ASSIGNMENT — Output the full listing below exactly as it reads, and skip anything that is a picture.

RECORDED DATA —
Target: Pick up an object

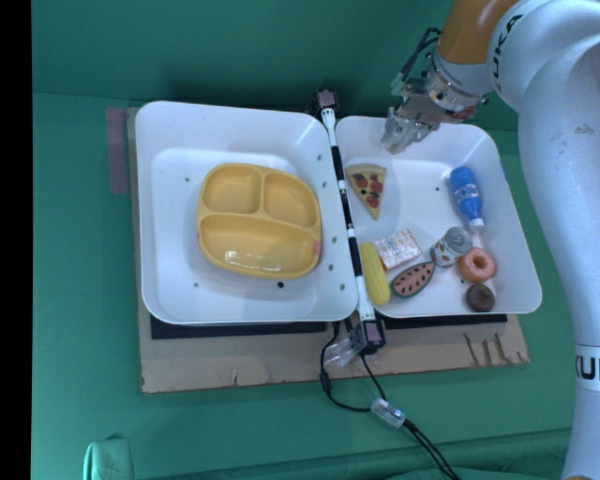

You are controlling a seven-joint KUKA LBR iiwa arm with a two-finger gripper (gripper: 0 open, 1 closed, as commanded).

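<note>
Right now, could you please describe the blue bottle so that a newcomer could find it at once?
Look in the right bin, on its right-hand side. The blue bottle lies above the orange doughnut; it is the one blue item, with a white cap.

Both bins, left bin (169, 281) and right bin (511, 281): white plastic, smooth, slight sheen. Yellow divided tray (258, 220) in left bin: glossy moulded plastic, highlights on rims. Toy food in right bin looks like plastic or rubber: blue bottle (466, 195) shiny, corn (375, 274) smooth, pizza slice (367, 187) matt. Base under bins: brown cardboard (234, 361), matt, rough edges. Bench cover: green cloth (75, 375), matt, wrinkled at near left. Arm link (562, 141): smooth grey painted shell, semi-gloss; orange band (469, 23) satin. Gripper (405, 133): bare metal look, dull.
</note>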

RESPONSE BELOW —
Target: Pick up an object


You are controlling a seven-joint KUKA LBR iiwa arm with a two-finger gripper (gripper: 0 open, 1 closed, as commanded).

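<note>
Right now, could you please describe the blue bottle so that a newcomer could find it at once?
Look in the right bin, on its right-hand side. The blue bottle lies above the orange doughnut; it is the one blue item, with a white cap.

Both bins, left bin (169, 281) and right bin (511, 281): white plastic, smooth, slight sheen. Yellow divided tray (258, 220) in left bin: glossy moulded plastic, highlights on rims. Toy food in right bin looks like plastic or rubber: blue bottle (466, 195) shiny, corn (375, 274) smooth, pizza slice (367, 187) matt. Base under bins: brown cardboard (234, 361), matt, rough edges. Bench cover: green cloth (75, 375), matt, wrinkled at near left. Arm link (562, 141): smooth grey painted shell, semi-gloss; orange band (469, 23) satin. Gripper (405, 133): bare metal look, dull.
</note>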

This brings the exercise to completion.